Русские и нерусские (Аннинский) - страница 118

Стоп. К последнему слову у Мельникова-Печерского — сносочка:

«Уросливый: капризный, своенравный. От татарского урус — русский. Татары своенравных и причудливых людей зовут русскими».

Спасибо, Павел Иванович! Нет комментариев.

Деньги для империи и деньги для нации

А неспроста шутка древнего римлянина по поводу налога с уличных туалетов: «Деньги не пахнут» — пережила и того римлянина, и те туалеты, и через тысячелетия крылатым словцом порхнула к нам: деньги действительно по идее не должны иметь ни запаха, ни цвета, ни вкуса, ни местной прописки. Цифры для расчета, условные знаки, символы! Без собственной стоимости и уж, конечно, без национального, социального или еще какого там «лица».

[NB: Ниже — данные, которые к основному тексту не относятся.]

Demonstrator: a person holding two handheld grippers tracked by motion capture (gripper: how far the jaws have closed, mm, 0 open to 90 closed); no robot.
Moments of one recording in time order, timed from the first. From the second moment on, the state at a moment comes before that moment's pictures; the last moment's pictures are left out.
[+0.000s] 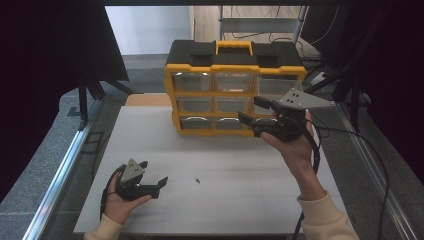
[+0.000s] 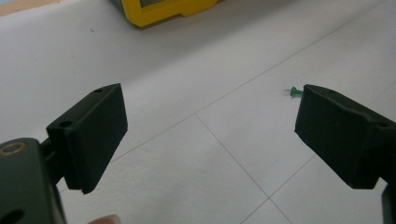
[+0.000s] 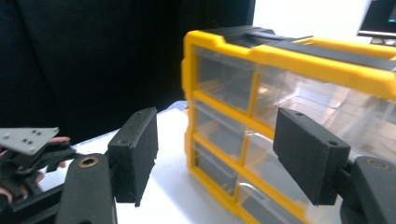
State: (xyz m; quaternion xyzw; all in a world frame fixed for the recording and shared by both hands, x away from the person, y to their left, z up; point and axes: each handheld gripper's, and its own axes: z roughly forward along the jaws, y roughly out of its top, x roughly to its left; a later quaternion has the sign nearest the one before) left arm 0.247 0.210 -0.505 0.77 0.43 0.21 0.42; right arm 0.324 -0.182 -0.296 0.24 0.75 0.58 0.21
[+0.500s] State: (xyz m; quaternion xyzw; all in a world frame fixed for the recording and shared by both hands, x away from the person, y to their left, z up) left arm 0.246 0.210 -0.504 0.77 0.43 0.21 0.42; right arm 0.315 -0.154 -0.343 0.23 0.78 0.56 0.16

Но едва пытаешься вернуться мыслью к этой изначальной бескачественности денежных знаков, как чувствуешь, что вся человеческая история этому сопротивляется: настолько она пропитана собственной тяжестью денег, и эти условные знаки, вроде бы только отражающие суммы вещей, сил, товаров, благ и ценностей, — сами становятся вещью, силой, товаром, благом и ценностью. Они, оказывается, могут «расти». Они могут сталкиваться и душить друг друга. И, конечно, они имеют вопиющее, нестираемое «лицо». «Еврейские деньги», «Германские деньги», «Американские деньги».

Черты этого «лица» впечатываются в дензнак, врезаются «на все времена», оберегаются с первочеканки, которая не в безвоздушном же пространстве происходит, а в реальности, меченной временем, местом, языком.

Американский доллар, несмываемый с саквояжа «дяди Сэма», одновременно помнит свое окрещивание в купели талера.

А споры при крещении нынешней общеевропейской валюты! Первоначально ее имя, сокращенное до аббревиатуры, звучало как экю. Наверное, французы радовались такому созвучию с их национальной монетой, но радовались недолго: ни немцы, ни испанцы, ни итальянцы, ни тем более британцы никогда не примирились бы с подобным офранцуживанием Европы — и изобрели среднеевропейское евро.

В конце концов, неважно, какая именно пылинка прилипла к абстракции, но если уж прилипла. Слово «рубль» при взгляде на металлической кружочек напоминает нам, как наши пращуры рубили на кусочки серебряный стержень. И «копейка» греет нам душу при любых инфляциях и деноминациях, хотя и копье, которым «тычет» дракона Егорий, и дракона, и самого Егория мало кто вспоминает, отсчитывая мелочь при расчетах.

Что «банк» — немецкая скамья, «ипотека» — греческий столб, а «ссуда» русское судебное постановление, мы в памяти не держим. А вот «единственный настоящий банкир в Петербурге» по имени Адольф Ротштейн, боюсь, способен в память врезаться, да еще и вызвать в сознании нынешних правдолюбов взрыв эмоций на предмет «всемирной мафии», «мировой закулисы» и «масонского заговора», — если, конечно, немецкое имя не отвлечет юдофобов от его еврейской физиономии (а сидящий обок Адольфа Вячеслав не добавит в сюжет еще и польского гонору. Впрочем, рядом с В. Лясским тотчас обнаружится в руководстве банка и С.Френкель).